The infractions of sub-sections (1) and (4) of section 58A of the Companies Act, 1956, are punishable under sub-sections (6) and (5) of section 58A, respectively, with imprisonment which may extend to five years. Therefore, there is no bar of limitation for taking cognizance of complaints involving those offences, and the complaint in C.C. No. 1292 of 1983 is not beyond the period of limitation.

However, the violation of rule 3A of the Companies (Acceptance of Deposits) Rules, 1975, is punishable under rule 11 with a fine which may extend to Rs. 500. For such an offence, the period of limitation prescribed is six months. The complaint, taken cognizance of on December 13, 1983, for violations during the years ending March 31, 1979, 1980, 1981, and 1982, is beyond the six-month period and is thus barred by limitation.

The contention that such a violation is a continuing offence was examined. A continuing offence is one that involves a failure to comply with a rule, where the liability continues until compliance is achieved. However, the legislative intention in rule 3A does not indicate that the infraction is a continuing offence. Hence, the complaint is barred by limitation as it was filed beyond the six-month period from the dates of the alleged violations.

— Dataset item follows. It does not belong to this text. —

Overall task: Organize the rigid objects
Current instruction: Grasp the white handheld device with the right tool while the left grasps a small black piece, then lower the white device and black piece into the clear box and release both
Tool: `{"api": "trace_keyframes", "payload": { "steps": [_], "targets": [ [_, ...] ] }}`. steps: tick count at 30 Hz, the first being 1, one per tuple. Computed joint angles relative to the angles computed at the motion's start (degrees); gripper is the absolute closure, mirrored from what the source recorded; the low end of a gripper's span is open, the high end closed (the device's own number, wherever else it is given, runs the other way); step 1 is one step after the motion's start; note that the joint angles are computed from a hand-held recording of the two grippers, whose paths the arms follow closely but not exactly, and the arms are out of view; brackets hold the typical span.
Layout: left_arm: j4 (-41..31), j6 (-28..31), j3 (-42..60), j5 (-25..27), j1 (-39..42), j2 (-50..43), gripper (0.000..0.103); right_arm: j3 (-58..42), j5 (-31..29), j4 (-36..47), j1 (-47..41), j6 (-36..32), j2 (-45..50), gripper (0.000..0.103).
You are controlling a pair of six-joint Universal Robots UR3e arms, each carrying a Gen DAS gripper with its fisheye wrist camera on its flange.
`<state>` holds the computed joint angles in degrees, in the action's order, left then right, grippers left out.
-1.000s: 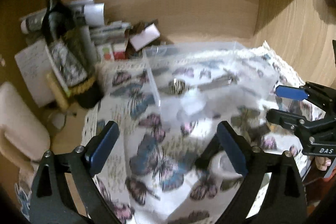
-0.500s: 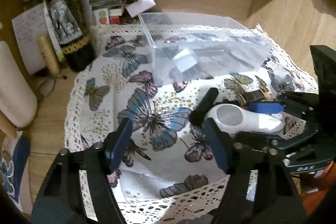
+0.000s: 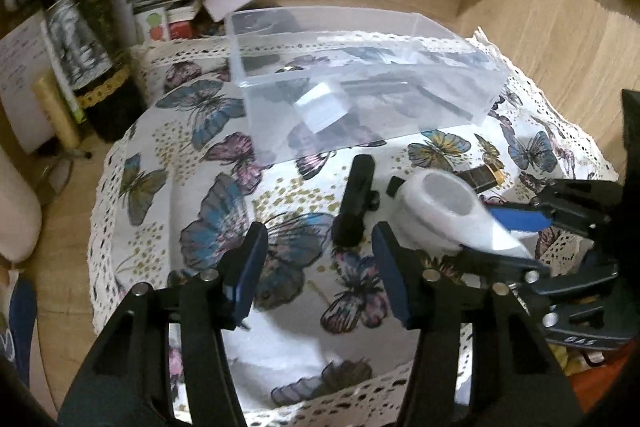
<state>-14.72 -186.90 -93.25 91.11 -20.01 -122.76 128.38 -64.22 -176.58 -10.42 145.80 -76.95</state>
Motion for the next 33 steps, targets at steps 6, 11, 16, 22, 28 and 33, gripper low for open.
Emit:
{"api": "trace_keyframes", "payload": {
  "steps": [6,11,16,22,28,33],
  "targets": [
    [-5.1,1.4,8.4,0.5,-1.3,-5.2,0.054,4.1,3.6,-2.8,-5.7,2.2,-5.4,0.072],
    [-6.6,1.9,12.2,1.0,-1.7,-8.3,0.086,4.9,5.3,-4.6,-8.9,4.4,-7.4,0.072],
    [-3.4,2.3,9.5,0.8,-1.6,-6.8,0.087,4.0,6.2,-5.9,-10.9,6.5,-7.7,0.072],
    [1.6,0.9,5.0,1.4,-1.1,-2.5,0.087,1.7,6.2,-7.8,-11.4,8.7,-7.6,0.072],
    [5.8,0.4,4.0,2.0,0.0,0.4,0.087,-4.3,6.0,-9.2,-11.1,11.5,-6.0,0.072],
    [4.9,-0.5,6.9,2.8,0.9,1.1,0.087,-11.7,4.6,-9.6,-9.3,13.7,-2.9,0.072]
  ]
}}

Issue 2: Officer in Default

Sub-section (30) of section 2 of the Companies Act defines "officer" inclusively, and section 5 defines "officer who is in default" as any officer who is knowingly guilty of the default, non-compliance, failure, refusal, or contravention, or who knowingly and wilfully authorizes or permits such default.

The combined effect of these sections is that not all directors can be construed as "officers in default" unless each director meets the criteria of section 5.

The petitioner (accused No. 4) contended that he cannot be considered an "officer in default" as no show-cause notice had been served upon him. The complaint revealed that notices were issued to the company and all its directors, but it was silent on the date of service. Upon reviewing the file, it was found that the notice sent to the petitioner was returned as "not found," indicating no proper service of notice on him.

The effect of non-service of notice before prosecution was considered in the case of Thomas (V.M.) v. Registrar of Companies, where the Kerala High Court held that without proper service of notice, a director cannot be said to have knowingly and wilfully authorized or permitted the default. This view was supported by the Madras High Court in Assistant Registrar of Companies v. Southern Machinery Works Ltd., which stated that if no reply is received after notice is served, it must be held that the officer knowingly committed the default.

Given that no proper service of notice was made on the petitioner, he cannot be construed as an "officer in default" under section 5 of the Act.

Conclusion

For the above reasons, the prosecutions against the petitioner (accused No. 4) are quashed. The proceedings in C.C. Nos. 1291 and 1292 of 1983, on the file of the Additional Chief Metropolitan Magistrate (E.O. No. 1), Egmore, Madras, against the petitioner shall stand quashed.